In the genealogy, world privacy should be one of our utmost concerns, especially that of our living family and selves. Recently, a post has been circulating the genealogical social media circles about a particular website. by the name of FamilyTreeNow.
The text of the message reads:
“I’m sharing this because the amount of information available to anyone through a basic search on FamilytreeNow is scary. I checked it out for myself and my family, and it was true. This article gives information on how to opt-out of having your information available.”
This particular genealogical website has been catching flak by mining other public websites for information not only about deceased individuals, but those still living. In fact, when I went to check on my name, it came up with my married and maiden name and address’s I’ve resided in.
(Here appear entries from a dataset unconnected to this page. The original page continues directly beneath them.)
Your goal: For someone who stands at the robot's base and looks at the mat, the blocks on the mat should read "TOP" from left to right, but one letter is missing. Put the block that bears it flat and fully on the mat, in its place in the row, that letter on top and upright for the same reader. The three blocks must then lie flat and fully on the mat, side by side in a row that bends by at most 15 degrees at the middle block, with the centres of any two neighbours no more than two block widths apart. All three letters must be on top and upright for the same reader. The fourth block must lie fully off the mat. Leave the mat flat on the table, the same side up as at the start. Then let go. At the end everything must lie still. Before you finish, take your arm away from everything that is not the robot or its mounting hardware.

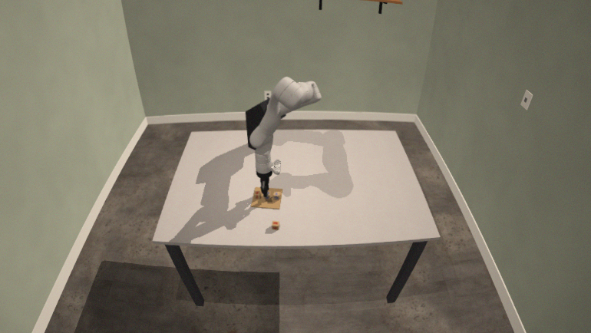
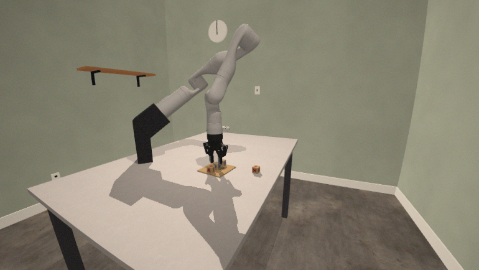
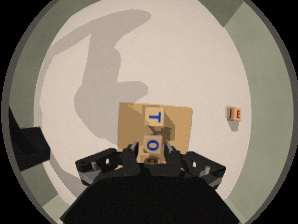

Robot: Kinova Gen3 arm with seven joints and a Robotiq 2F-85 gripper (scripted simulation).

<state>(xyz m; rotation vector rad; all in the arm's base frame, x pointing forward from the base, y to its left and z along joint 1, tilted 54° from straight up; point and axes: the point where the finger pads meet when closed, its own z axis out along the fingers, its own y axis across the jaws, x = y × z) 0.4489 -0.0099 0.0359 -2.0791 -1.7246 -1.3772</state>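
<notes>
My hand is 50 mm above the tan mat. Round my hand: red-lettered block 10 mm ahead, 40 mm to the right, 30 mm below.
</notes>
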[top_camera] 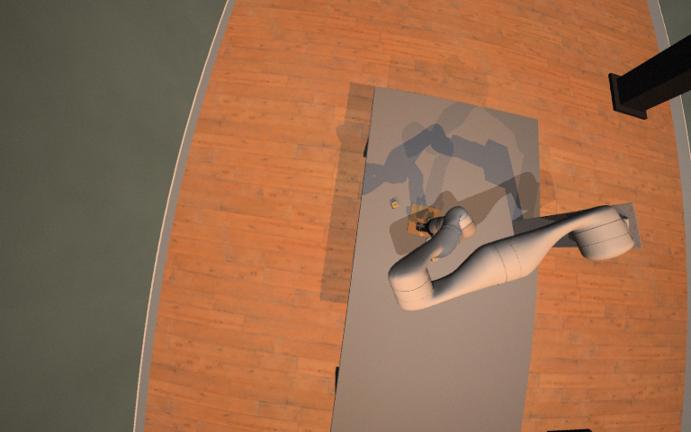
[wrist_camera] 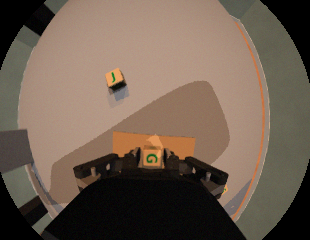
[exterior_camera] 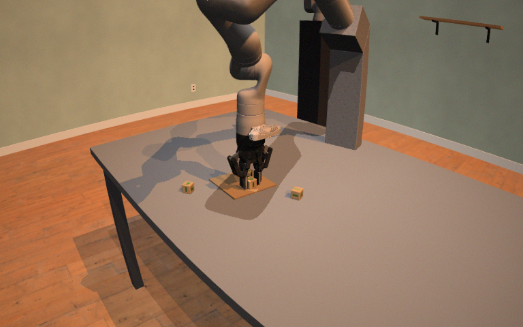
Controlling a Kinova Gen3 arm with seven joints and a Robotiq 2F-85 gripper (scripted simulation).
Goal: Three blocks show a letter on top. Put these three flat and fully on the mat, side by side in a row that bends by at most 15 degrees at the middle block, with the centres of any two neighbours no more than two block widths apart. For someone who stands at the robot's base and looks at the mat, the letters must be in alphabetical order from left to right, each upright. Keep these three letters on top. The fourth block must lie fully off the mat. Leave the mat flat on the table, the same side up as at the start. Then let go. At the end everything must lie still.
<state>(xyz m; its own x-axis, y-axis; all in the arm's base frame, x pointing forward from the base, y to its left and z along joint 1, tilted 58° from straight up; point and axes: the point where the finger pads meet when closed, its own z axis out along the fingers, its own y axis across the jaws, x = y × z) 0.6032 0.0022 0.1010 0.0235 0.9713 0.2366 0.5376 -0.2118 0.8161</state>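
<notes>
Now: hand 40 mm to the left of the mat and 20 mm above it.
</notes>
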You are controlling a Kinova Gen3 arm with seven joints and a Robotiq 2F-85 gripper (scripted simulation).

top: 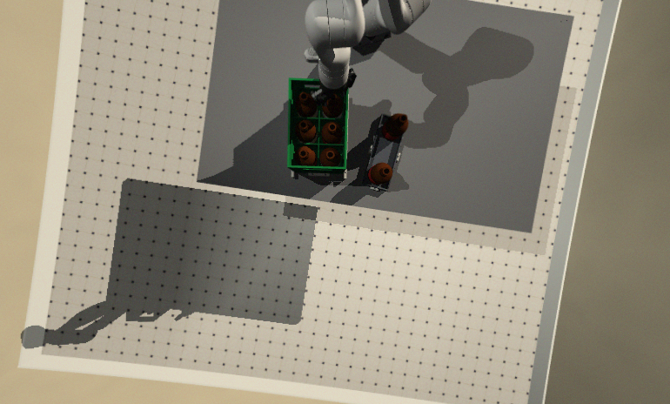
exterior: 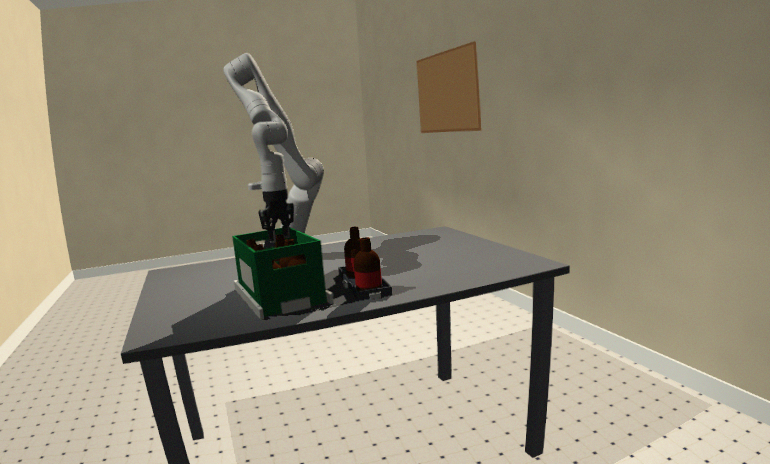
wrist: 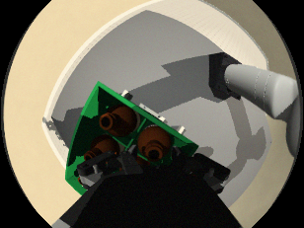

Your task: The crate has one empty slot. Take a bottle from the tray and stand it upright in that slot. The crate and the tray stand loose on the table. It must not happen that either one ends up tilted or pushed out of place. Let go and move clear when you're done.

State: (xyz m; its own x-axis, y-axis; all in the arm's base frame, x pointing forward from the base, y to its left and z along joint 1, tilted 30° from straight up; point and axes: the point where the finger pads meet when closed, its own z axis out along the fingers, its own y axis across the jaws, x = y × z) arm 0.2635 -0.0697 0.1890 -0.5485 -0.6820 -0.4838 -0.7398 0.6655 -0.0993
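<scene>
The green crate is 10 cm ahead of my hand, 1 cm to the right of it and 8 cm below it. Also, from my hand: dark tray 5 cm ahead, 24 cm to the left, 15 cm below.
</scene>
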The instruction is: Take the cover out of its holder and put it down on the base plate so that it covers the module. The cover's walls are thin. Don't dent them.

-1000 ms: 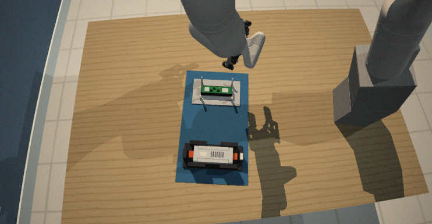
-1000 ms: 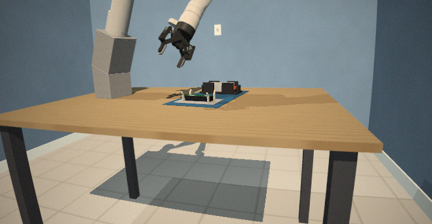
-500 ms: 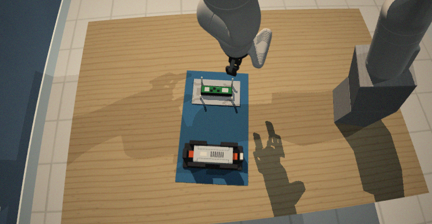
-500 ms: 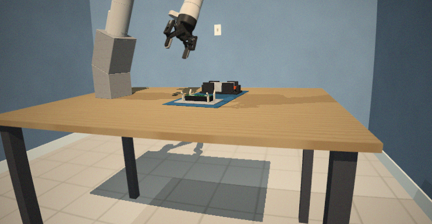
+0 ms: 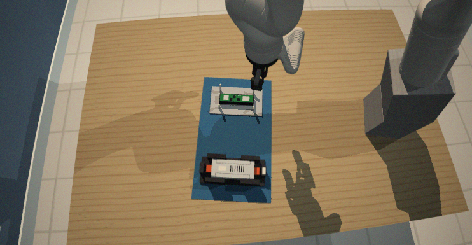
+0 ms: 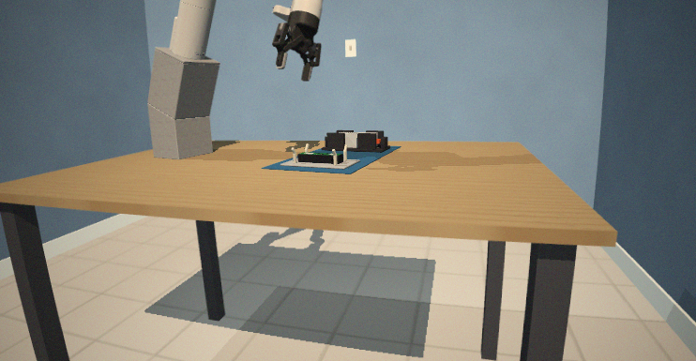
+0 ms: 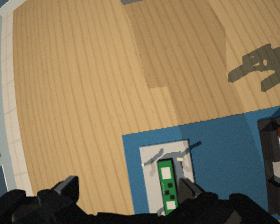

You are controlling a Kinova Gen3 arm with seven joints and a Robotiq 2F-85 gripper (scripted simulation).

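Right now my hand is 23 cm to the right of the white cover, 19 cm above it and 6 cm short of it.
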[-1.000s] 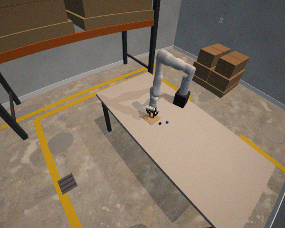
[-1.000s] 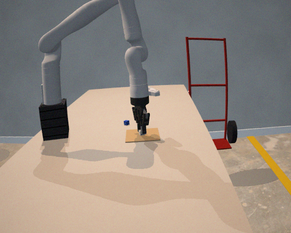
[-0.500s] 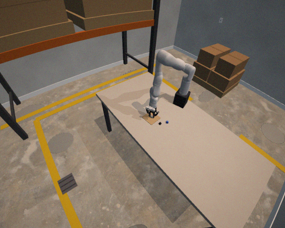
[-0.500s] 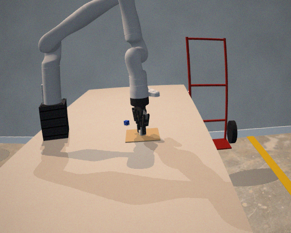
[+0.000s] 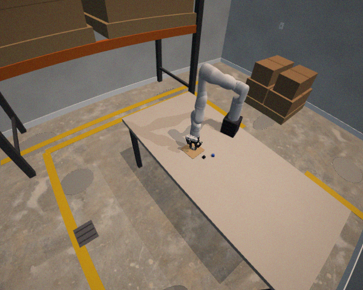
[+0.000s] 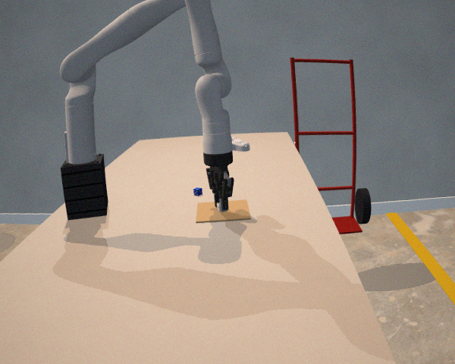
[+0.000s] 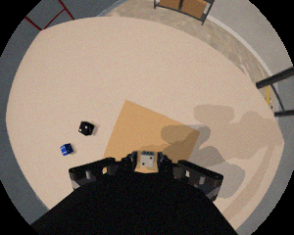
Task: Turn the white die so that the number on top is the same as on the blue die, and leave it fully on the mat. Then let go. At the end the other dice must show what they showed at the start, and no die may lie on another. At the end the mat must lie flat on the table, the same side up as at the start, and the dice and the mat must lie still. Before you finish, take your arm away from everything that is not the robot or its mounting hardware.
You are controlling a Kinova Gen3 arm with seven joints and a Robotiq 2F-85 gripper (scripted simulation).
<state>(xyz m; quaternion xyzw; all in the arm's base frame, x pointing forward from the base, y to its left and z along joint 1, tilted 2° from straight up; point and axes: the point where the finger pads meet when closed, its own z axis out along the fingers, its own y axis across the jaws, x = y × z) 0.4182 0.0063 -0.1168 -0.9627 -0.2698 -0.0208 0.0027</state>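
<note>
The white die lies 1 cm below my hand. The rest, counted from my hand: tan mat: 2 cm below; then blue die: 14 cm to the left, 9 cm behind, 2 cm below; then black die: 12 cm to the left, 2 cm below, 2 cm behind.
</note>
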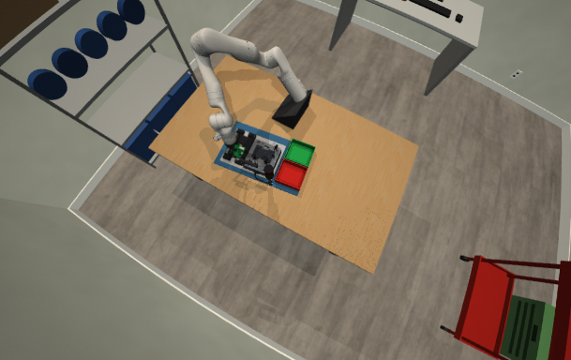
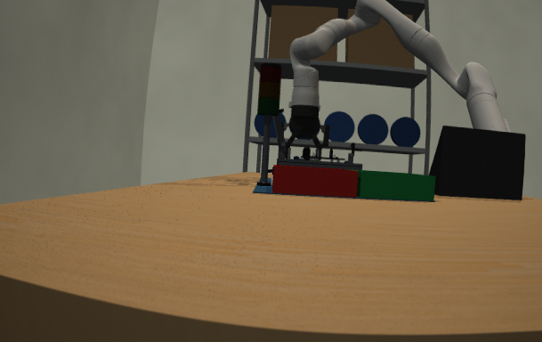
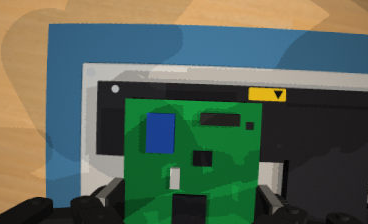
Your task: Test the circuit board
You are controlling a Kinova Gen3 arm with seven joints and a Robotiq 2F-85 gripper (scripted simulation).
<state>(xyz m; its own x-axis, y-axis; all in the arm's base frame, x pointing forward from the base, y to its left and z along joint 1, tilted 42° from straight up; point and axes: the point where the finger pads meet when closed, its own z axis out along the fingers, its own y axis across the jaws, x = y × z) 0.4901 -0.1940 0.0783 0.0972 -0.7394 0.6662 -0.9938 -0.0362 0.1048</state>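
Right now the tester lid is 180 mm to the left of my hand, 120 mm above it and 70 mm ahead of it. Also, from my hand: green circuit board right at my hand; then red bin 370 mm to the left, 50 mm below, 30 mm behind; then green bin 350 mm to the left, 180 mm behind, 50 mm below.
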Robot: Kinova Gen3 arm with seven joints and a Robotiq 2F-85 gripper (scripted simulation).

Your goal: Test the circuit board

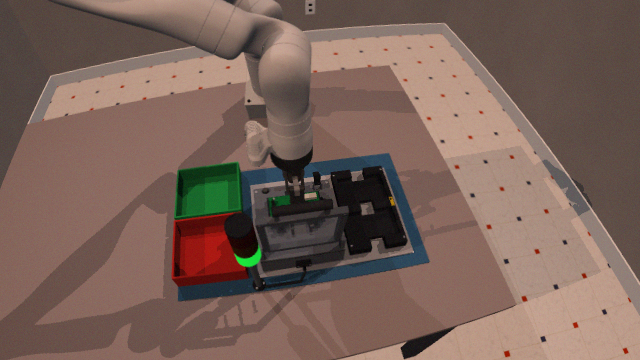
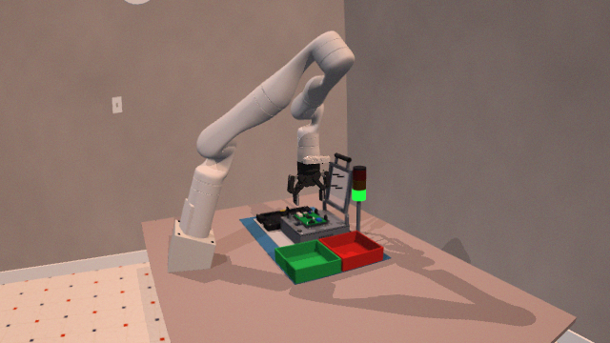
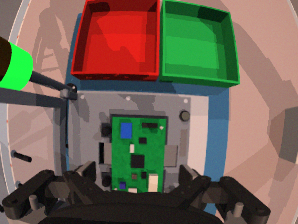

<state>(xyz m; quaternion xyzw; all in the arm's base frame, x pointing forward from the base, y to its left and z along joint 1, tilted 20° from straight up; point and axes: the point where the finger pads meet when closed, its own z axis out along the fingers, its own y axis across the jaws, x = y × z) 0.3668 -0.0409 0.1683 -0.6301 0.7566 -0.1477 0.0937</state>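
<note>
The green circuit board is 60 mm below my hand. The rest, counted from my hand: green bin (180 mm to the right, 140 mm behind, 120 mm below); red bin (200 mm to the right, 120 mm below); tester lid (110 mm ahead, 50 mm above, 20 mm to the right).
</note>
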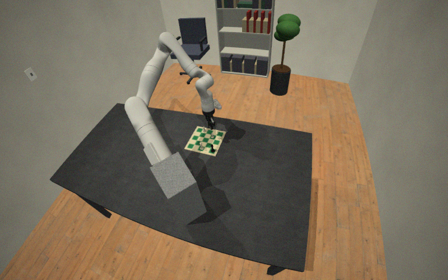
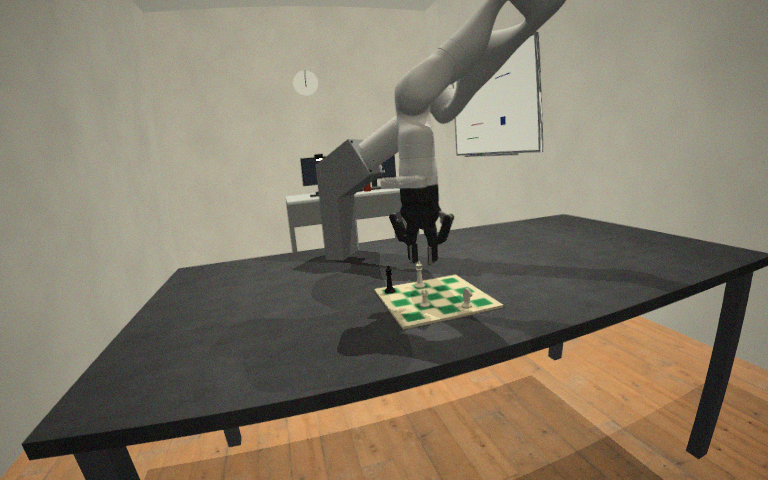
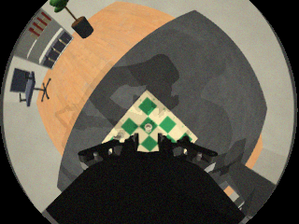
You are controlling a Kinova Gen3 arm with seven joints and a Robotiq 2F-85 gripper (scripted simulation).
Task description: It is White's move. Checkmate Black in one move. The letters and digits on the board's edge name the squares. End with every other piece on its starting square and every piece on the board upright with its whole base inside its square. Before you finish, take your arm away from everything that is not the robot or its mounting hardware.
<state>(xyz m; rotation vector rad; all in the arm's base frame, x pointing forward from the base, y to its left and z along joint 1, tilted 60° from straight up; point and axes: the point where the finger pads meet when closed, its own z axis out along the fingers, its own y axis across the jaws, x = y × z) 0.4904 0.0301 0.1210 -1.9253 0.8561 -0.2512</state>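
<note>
The chessboard is 4 cm behind my hand, 2 cm to the left of it and 11 cm below it. Also, from my hand: black piece (9 cm behind, 7 cm to the right, 8 cm below).
</note>
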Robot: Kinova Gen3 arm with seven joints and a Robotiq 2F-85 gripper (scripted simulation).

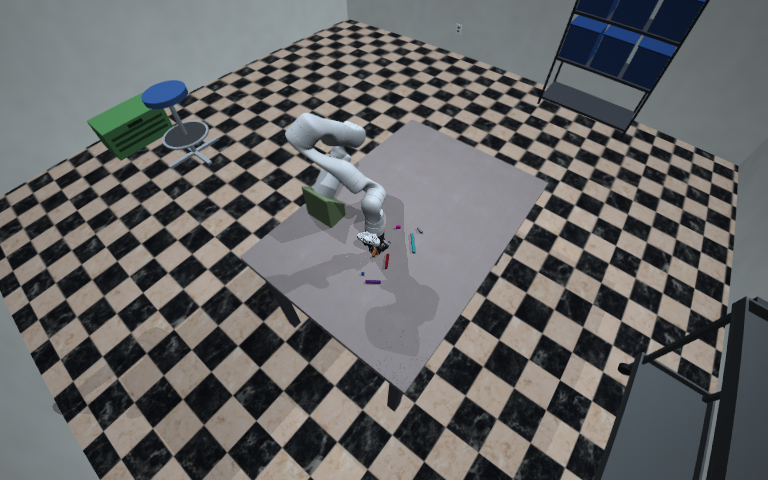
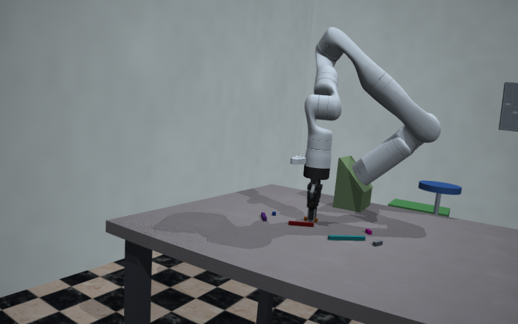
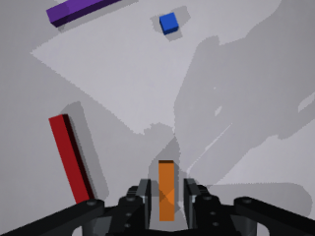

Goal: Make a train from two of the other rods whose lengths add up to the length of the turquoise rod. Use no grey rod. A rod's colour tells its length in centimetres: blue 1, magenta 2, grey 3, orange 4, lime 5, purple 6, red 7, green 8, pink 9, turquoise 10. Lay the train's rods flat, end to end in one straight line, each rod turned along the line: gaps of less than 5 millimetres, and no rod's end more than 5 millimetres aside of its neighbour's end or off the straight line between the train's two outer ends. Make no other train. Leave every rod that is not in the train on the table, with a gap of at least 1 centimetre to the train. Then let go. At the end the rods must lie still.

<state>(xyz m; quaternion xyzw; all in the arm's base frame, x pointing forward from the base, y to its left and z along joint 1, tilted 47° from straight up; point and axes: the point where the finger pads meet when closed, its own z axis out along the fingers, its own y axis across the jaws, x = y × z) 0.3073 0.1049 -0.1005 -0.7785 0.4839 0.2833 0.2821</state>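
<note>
The orange rod is 20 mm below my hand. The rest, counted from my hand: purple rod 100 mm ahead, 100 mm to the right, 20 mm below; then small blue rod 40 mm ahead, 110 mm to the right, 20 mm below; then red rod 70 mm ahead, 10 mm to the left, 20 mm below.
</note>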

This was a huge RED flag for me so I decided to do a little more digging. The company currently sits at a C+ on the Better Business Bureau’s website with 15 registered complaints against the company. This business has only been open for three short years and the complaints range mostly along the lines of the social media post being shared in genealogical circles.
What can we do?
FIRST, of all register your complaints with the Better Business Bureau. The more we can let business accreditation websites know of our issues, the more this issue can be brought to light, the more we can discuss as genealogists what privacy means.
SECOND. Use the websites opt-out features and to remove your information for no charge. Remember, anytime you use a website to check their terms and conditions, as many of them include clauses that will allow them to release public information for companies to mine. This is a great article by Ken Gagne, former editor of ComputerWorld, that explains how to get your information off of these aggregator type websites. If you are looking for directions specifically for FamilyTreeNow, click here for an article by Christine Otten.
THIRD. Be more aware of these issues as you move forward in your genealogical research. Be sure to be respectful of the privacy of living individuals as you move forward.